Kundaje’s research focus is the development of machine learning and computational frameworks to learn integrative models of transcriptional and post-transcriptional gene regulation from massive amounts of diverse sequence, genetic and functional genomic datasets.
Robert Tibshirani is a Professor in the Departments Health Research and Policy and Statistics at Stanford University. In his work he has made important contributions to the analysis of complex datasets, most recently in genomics and proteomics. His most well-known contribution is the Lasso, which uses L1 penalization in regression and related problems.
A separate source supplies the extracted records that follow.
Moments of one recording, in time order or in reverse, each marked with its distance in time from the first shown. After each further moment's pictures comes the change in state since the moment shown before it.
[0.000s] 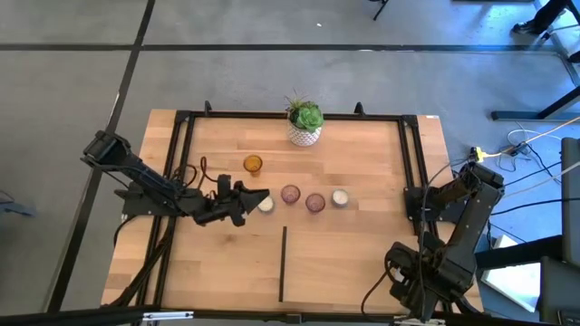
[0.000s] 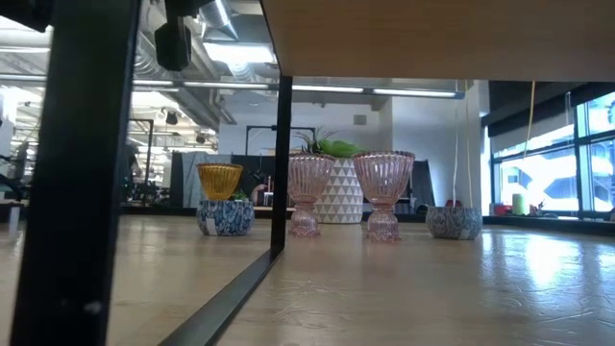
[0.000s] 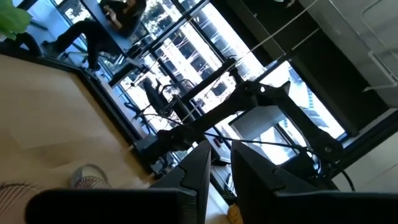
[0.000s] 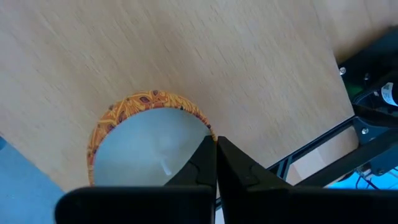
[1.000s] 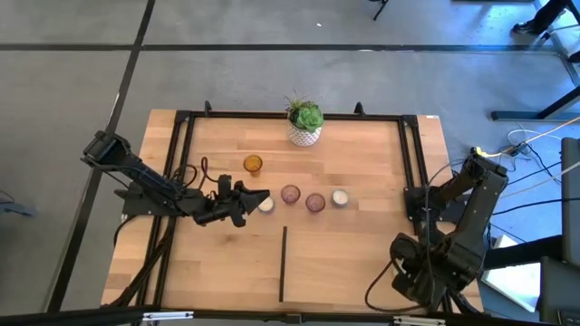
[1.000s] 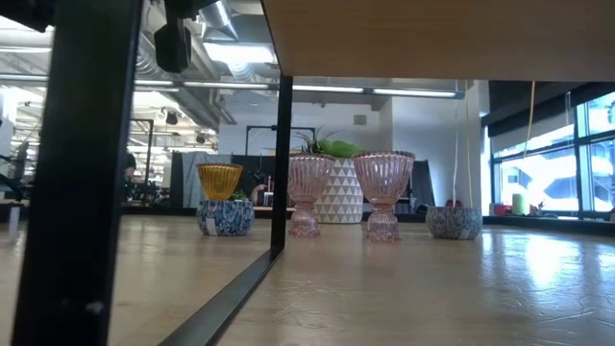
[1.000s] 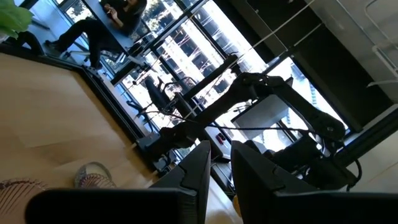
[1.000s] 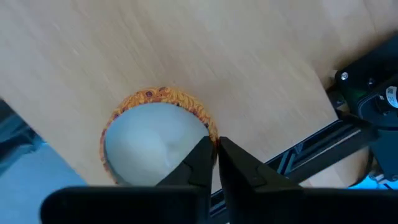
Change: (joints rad) left arm 0.000 0.000 0.000 -0.018 0.003 0.001; right arm -0.005 -0.098 -0.004 0.001 0.027 0.026
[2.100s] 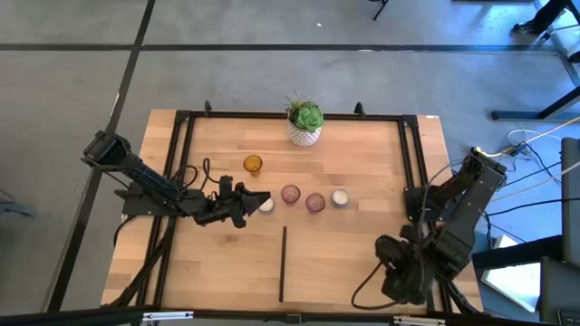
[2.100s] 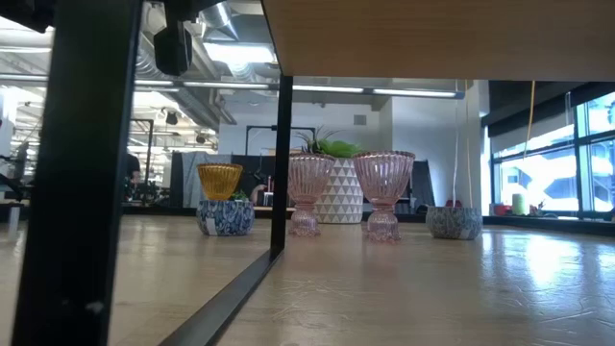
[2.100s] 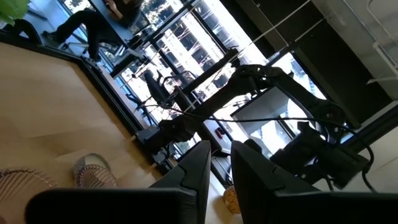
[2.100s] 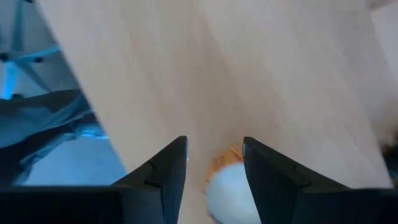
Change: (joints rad) left arm 0.000 0.005 -0.001 -0.021 0.018 -0.035; right arm -0.102 -0.010 0.002 0.201 0.056 -0.270
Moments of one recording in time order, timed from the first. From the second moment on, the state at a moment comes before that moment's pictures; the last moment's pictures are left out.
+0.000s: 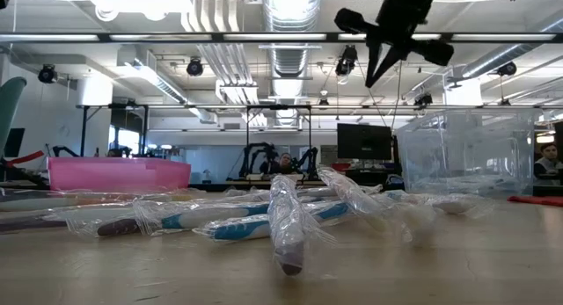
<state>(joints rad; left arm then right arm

He has co-authored over 200 papers and three books. Professor Tibshirani co-authored the first study that linked cell phone usage with car accidents, a widely cited article that has played a role in the introduction of legislation that restricts the use of phones while driving. He is one of the most widely cited authors in the entire mathematical sciences field. Professor Tibshirani is a Fellow of the American Statistical Association, the Institute of Mathematical Statistics and the Royal Society of Canada. He won the prestigious COPSS Presidents's award in 1996, the NSERC Steacie award in 1997 and was elected to the National Academy of Sciences in 2012.